Des études ont démontré que les PFAS persistent dans ces matériaux recyclés, résistant à de nombreux procédés de traitement. Lors de leur application sur les terres agricoles, ils présentent un risque de transfert vers les cultures et, par ricochet, vers la santé humaine par ingestion d’aliments contaminés.
Transfert et accumulation dans les cultures et l’élevage
Les mécanismes par lesquels les PFAS sont absorbés et stockés dans les plantes résultent de leur mobilité dans le sol ainsi que de leur affinité avec les systèmes racinaires. Certaines espèces végétales, telles que le maïs ou le blé, peuvent accumuler ces substances à des concentrations notables. Parallèlement, les animaux d’élevage nourris avec des fourrages contaminés ou abreuvés avec de l’eau polluée présentent un risque d’accumulation de PFAS dans leurs tissus, y compris le lait, la viande et les œufs.
Ce phénomène intensifie le danger d’exposition humaine chronique, en particulier chez les populations dépendant de produits agricoles locaux. Les conséquences sanitaires incluent une perturbation endocrinienne, la suppression immunitaire et un risque accru de certaines pathologies chroniques.
Défis réglementaires et limites de la circularité
À l’échelle internationale, la gestion des PFAS dans les flux de déchets agricoles demeure fragmentaire. L'absence d'uniformisation des seuils réglementaires pour les PFAS dans les amendements organiques complique la mise en œuvre d’une circularité sécurisée.
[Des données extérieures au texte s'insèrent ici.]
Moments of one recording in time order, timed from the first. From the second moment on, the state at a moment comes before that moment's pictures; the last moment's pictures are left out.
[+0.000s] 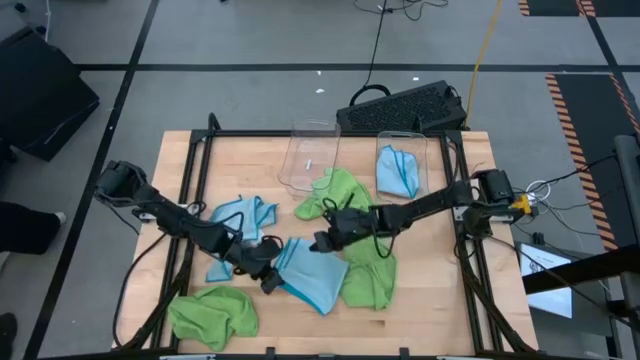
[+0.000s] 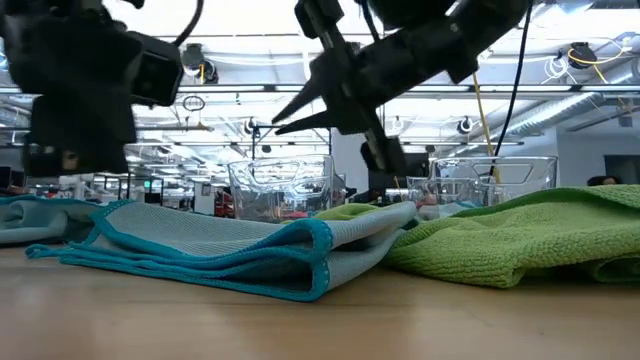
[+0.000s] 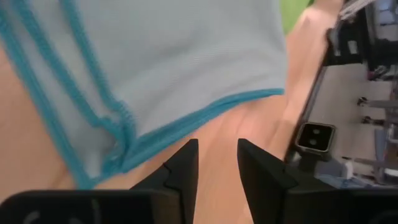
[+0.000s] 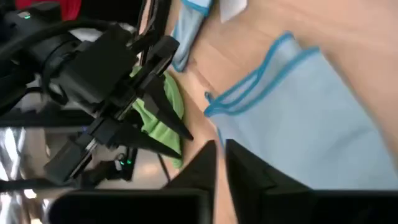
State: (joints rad) left arm -0.46 1.44 0.65 0.01 0.02 -1.27; right arm 0.12 1.81 0.99 0.31 -0.15 1.31
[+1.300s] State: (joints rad) left arm -0.47 1.69 0.65 0.13 -0.06 -1.21; right arm 0.09 2.15 1.20 0.21 -0.16 0.63
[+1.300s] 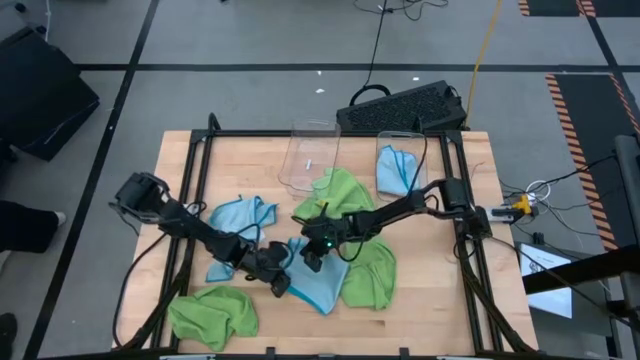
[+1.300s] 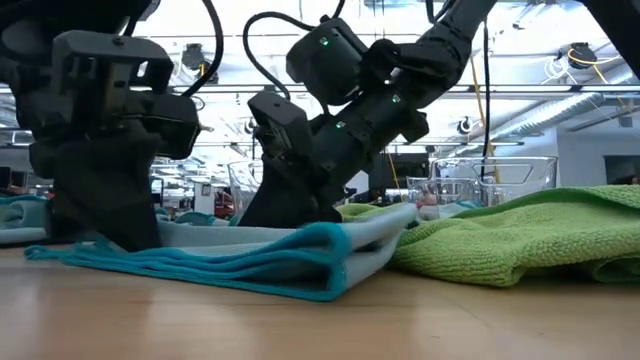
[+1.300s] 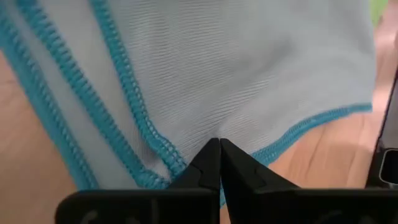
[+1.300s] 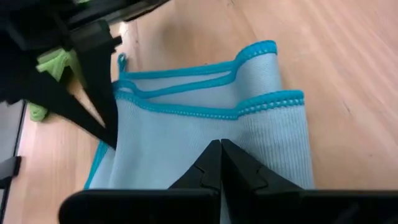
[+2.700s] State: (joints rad) left arm -0.50 1.38 0.65 0.02 0.04 -1.31; right arm 0.16 1.87 1.19 -0.01 -0.13 0.97
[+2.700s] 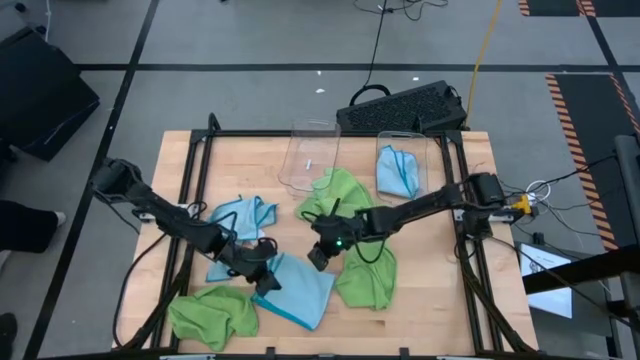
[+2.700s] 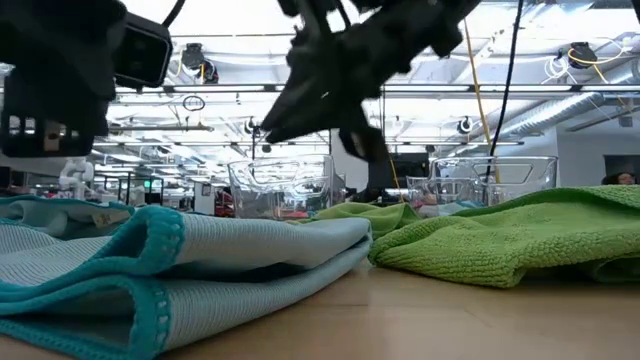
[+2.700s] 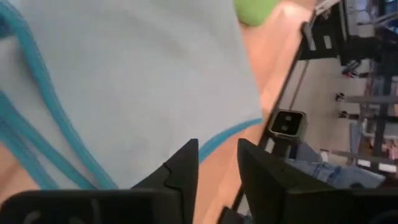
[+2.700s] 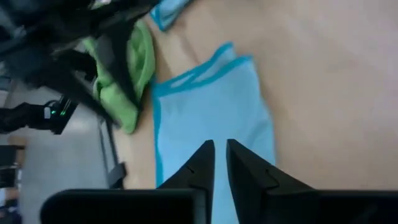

Les obstacles majeurs incluent :
- Une connaissance limitée des concentrations effectives et de la variabilité des PFAS dans les flux de déchets
- L’inadéquation des méthodes actuelles de traitement pour éliminer efficacement ces composés
- Le manque d’infrastructures adaptées pour la caractérisation approfondie des contaminants
La promotion d'une économie circulaire sans prise en compte de ces facteurs peut alors exacerber la dissémination des PFAS, augmentant la contamination diffuse des sols agricoles.
Stratégies d’atténuation et innovations en gestion des PFAS
Pour concilier agriculture durable et circularité, diverses approches émergent afin de limiter la dispersion des PFAS :
- Amélioration des stratégies de traitement : Développement de procédés d’oxydation avancée ou d’adsorption innovants dans le traitement des déchets avant leur application sur les terres agricoles.
- Surveillance accrue : Mise en place de programmes de monitoring systématique des PFAS dans les boues, les composts et les produits agricoles.
- Encadrement réglementaire : Harmonisation des normes relatives aux résidus de PFAS dans les ressources réutilisées pour garantir une sécurité sanitaire et environnementale accrue.
- Évaluation du risque : Intégration systématique d’études de risques dans l'évaluation de nouvelles filières d’économie circulaire impliquant des flux potentiellement contaminés.
Perspectives et recommandations
Dans le contexte actuel, il est fondamental de trouver un équilibre entre les objectifs écologiques de la circularité et la nécessité de protéger la chaîne alimentaire contre les risques émergents associés aux PFAS. Cela implique :
- De réorienter la recherche vers l’identification de solutions de traitement efficaces et économiquement viables
- D’impliquer l’ensemble des parties prenantes, y compris les agriculteurs, les industriels, les gestionnaires de déchets et les autorités sanitaires, dans l’élaboration de plans d’action intégrés
- D’informer et de sensibiliser le grand public aux enjeux liés à la contamination par les PFAS et à la gestion responsable de la circularité dans l’agriculture
Face à la persistance des PFAS et leur présence dans les matrices agricoles, la conception de systèmes agricoles circulaires sûrs et résilients doit s’appuyer sur une approche transdisciplinaire, alliant innovations technologiques, vigilance réglementaire et responsabilité collective.